Lines from the entries below that hold "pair" form the answer; copy all of them.
"""
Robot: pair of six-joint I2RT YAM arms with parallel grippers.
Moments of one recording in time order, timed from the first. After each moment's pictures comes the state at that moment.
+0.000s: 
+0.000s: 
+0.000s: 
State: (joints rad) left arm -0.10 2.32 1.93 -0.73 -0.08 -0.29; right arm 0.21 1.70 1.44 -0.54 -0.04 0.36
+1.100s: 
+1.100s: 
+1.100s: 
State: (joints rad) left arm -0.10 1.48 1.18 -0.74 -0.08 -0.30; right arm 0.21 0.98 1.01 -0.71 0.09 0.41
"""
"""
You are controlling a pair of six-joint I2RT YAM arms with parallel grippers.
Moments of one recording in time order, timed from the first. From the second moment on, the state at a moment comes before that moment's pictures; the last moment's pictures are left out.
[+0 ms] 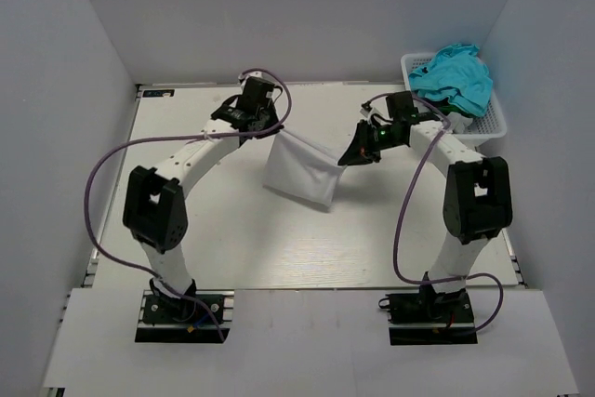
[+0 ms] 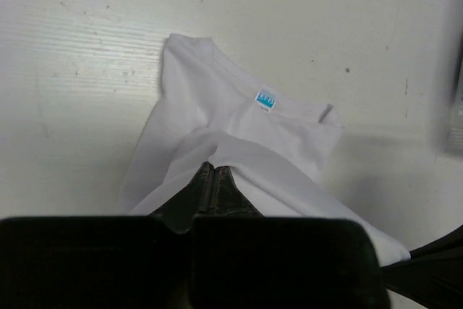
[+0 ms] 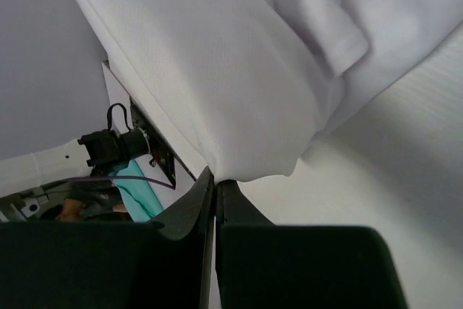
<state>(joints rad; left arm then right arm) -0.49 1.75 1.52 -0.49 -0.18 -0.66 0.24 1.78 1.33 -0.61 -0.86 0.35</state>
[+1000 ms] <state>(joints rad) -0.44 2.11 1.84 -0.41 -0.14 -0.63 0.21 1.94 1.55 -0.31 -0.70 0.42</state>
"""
RESULT OF THIS TASK:
Robot: pair of six-joint I2RT YAM arms with parallel grippers.
You are controlling a pair of six-joint I2RT YAM arms with parallel grippers.

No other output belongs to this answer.